Warren was joined in her FUD by several other senators. Senator Sherrod Brown (D-OH) did say that he wished blockchain and cryptocurrency would allow unbanked individuals to enjoy financial services, but he said that real-world applications have been few and that there are a lot of scams. He envisioned families losing their life savings by being scammed by a fraudulent ICO.
Senator Mike Crapo (R-ID) expressed concern over the volatility of the cryptocurrency ecosystem and pump-and-dump schemes. Senator Doug Jones (D-AL) trotted out the old favorite of cryptocurrency being used by criminals. Jones said that criminals are always two to three steps ahead of law enforcement when it comes to cryptocurrency.
In Defense of Crypto
CoinCenter Research Chief Peter Van Valkenburgh attended the committee hearing and defended cryptocurrency.

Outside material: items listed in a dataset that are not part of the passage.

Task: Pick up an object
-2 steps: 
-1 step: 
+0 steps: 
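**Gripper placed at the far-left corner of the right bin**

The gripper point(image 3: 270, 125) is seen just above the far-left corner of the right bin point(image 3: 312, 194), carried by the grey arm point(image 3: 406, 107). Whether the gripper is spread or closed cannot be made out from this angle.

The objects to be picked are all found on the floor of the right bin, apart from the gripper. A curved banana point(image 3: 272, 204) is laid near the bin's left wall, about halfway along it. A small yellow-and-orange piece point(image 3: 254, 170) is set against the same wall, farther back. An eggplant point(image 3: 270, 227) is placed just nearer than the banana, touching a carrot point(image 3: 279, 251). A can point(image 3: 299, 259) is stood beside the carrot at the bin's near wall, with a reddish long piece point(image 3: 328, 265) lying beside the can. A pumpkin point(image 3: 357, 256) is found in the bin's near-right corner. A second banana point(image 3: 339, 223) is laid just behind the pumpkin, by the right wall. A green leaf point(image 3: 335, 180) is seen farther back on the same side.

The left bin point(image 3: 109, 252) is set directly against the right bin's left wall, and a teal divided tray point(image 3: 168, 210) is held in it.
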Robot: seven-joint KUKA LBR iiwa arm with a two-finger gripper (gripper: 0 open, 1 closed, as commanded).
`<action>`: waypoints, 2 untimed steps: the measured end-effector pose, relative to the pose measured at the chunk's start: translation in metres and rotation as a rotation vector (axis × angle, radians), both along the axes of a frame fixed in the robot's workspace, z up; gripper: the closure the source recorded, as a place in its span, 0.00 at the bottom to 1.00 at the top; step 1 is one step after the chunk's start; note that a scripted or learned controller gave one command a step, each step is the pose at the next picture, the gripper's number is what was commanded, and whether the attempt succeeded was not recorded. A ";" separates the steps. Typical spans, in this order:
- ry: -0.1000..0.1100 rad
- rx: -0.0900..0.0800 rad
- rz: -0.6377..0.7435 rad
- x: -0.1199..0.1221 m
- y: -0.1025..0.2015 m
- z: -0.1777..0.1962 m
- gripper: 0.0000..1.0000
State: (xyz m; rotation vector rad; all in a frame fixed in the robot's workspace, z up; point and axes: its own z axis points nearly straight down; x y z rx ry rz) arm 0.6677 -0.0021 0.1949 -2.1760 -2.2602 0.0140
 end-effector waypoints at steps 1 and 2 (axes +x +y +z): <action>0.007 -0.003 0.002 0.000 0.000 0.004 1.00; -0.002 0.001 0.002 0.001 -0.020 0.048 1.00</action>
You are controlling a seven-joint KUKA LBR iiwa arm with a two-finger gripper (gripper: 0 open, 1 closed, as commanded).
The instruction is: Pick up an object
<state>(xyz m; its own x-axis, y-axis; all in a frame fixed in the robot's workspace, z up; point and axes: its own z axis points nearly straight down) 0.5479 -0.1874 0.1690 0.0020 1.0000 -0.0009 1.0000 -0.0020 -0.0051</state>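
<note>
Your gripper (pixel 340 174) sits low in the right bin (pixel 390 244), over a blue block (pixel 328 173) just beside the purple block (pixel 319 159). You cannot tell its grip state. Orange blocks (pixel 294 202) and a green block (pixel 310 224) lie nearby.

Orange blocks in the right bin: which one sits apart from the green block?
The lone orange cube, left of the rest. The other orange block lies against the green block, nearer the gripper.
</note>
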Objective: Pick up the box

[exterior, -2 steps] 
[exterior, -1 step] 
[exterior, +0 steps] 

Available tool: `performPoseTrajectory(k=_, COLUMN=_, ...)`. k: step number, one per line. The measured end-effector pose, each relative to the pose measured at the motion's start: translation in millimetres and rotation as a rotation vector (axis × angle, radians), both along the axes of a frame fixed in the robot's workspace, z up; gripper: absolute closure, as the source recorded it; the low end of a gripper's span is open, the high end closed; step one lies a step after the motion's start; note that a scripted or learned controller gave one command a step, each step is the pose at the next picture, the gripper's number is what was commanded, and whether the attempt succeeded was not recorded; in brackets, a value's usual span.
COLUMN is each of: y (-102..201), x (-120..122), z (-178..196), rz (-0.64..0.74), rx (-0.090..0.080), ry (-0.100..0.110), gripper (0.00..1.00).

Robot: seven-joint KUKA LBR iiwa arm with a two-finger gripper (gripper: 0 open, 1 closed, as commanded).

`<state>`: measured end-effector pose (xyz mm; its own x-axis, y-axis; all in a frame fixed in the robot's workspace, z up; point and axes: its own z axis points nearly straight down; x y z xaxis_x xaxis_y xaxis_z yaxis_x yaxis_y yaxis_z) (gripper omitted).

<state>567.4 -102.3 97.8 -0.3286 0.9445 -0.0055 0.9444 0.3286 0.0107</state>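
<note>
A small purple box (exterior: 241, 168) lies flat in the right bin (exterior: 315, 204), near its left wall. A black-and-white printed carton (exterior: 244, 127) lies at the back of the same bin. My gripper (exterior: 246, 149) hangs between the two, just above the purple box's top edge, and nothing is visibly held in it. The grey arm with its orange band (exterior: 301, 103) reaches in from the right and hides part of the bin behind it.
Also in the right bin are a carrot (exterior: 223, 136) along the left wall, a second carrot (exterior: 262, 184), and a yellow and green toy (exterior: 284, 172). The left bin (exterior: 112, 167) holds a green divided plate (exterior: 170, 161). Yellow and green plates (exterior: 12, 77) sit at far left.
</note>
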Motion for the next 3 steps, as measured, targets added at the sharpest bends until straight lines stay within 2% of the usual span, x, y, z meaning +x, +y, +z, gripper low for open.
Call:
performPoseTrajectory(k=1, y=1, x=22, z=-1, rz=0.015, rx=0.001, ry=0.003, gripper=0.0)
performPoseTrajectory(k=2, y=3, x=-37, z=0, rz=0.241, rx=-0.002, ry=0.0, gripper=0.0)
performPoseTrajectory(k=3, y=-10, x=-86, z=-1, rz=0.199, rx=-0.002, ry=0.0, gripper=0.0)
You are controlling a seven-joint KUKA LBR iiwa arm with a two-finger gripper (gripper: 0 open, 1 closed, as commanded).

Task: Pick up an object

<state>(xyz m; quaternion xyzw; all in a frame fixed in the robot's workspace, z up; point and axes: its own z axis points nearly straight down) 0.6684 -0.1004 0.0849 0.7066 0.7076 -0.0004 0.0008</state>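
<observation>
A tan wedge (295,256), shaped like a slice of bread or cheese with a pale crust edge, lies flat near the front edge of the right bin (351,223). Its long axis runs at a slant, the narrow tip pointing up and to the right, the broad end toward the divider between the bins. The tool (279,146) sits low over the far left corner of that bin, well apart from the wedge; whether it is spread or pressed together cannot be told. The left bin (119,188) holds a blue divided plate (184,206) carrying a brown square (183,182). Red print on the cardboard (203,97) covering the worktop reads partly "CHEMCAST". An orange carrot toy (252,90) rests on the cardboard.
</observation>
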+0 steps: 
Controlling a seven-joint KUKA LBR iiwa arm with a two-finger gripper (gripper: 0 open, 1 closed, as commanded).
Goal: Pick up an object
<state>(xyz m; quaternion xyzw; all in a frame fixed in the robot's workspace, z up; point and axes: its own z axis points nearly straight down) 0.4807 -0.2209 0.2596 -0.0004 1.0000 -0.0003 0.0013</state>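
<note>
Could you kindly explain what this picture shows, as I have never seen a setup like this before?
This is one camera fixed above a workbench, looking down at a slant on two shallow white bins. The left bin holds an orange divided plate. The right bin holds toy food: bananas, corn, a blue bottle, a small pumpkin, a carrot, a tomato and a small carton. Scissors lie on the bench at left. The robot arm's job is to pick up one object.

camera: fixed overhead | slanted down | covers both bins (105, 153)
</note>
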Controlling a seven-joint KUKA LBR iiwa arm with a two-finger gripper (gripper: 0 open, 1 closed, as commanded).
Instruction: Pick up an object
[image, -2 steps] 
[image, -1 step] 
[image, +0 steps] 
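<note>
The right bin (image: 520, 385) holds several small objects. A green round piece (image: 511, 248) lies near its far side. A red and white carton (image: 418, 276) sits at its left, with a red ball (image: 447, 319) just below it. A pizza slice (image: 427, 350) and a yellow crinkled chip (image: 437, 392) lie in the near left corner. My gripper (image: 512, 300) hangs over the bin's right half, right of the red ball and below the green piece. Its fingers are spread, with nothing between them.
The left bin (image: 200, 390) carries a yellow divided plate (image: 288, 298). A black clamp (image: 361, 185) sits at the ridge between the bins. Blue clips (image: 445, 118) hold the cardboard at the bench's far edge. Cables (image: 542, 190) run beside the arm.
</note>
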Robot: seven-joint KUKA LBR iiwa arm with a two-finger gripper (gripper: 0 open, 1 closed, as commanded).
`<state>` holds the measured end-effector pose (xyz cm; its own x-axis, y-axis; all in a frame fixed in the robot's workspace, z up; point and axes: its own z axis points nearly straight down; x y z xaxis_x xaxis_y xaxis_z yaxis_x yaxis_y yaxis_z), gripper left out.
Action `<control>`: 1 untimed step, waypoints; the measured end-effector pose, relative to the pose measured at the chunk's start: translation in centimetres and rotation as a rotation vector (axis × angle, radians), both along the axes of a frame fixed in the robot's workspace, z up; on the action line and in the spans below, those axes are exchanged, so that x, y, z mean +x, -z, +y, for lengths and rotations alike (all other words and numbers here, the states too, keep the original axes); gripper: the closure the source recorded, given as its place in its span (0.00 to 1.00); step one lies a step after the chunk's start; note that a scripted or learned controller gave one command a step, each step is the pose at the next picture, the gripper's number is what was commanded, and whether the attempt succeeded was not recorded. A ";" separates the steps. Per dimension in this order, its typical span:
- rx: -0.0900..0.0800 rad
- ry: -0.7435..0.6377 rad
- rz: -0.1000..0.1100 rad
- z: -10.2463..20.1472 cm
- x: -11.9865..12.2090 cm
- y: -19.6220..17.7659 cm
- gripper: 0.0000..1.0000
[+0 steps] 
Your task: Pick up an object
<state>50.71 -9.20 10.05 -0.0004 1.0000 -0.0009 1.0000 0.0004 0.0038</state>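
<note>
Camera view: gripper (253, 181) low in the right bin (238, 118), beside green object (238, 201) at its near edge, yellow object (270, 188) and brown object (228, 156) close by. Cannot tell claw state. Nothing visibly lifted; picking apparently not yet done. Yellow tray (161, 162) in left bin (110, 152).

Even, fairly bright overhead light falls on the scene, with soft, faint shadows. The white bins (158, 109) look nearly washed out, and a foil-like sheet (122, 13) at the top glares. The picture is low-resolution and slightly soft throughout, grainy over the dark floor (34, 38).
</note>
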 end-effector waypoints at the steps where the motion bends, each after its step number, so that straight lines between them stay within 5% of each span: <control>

He stressed that the government should use a light touch in regulating the virtual currency industry just like it did with the internet.
Peter Van Valkenburgh also pointed out that it would be best if the federal government took the lead in regulating cryptocurrency as opposed to letting each state decide a course of action, saying:
Federal pre-emption of state cryptocurrency regulation would be a wide choice that would make America a world leader and protect consumers.
Finally, he also stressed that law enforcement is not clueless when it comes to Bitcoin and criminal enterprise. He pointed out the fact that there is a trail that can be easily followed, which usually results in law enforcement being able to track down wrongdoers.
It seems that many Senators are still not willing to fully jump onto the cryptocurrency train. This is somewhat disheartening after the recent roundtable held in Washington by Representative Warren Davidson (R-OH). Of course, it’s not like centralized financial institutions have donated heavily to politicians over the years to ensure the status quo. It looks like the Blockchain Association has a lot of work in front of them in trying to lobby Washington for better, non-intrusive regulations.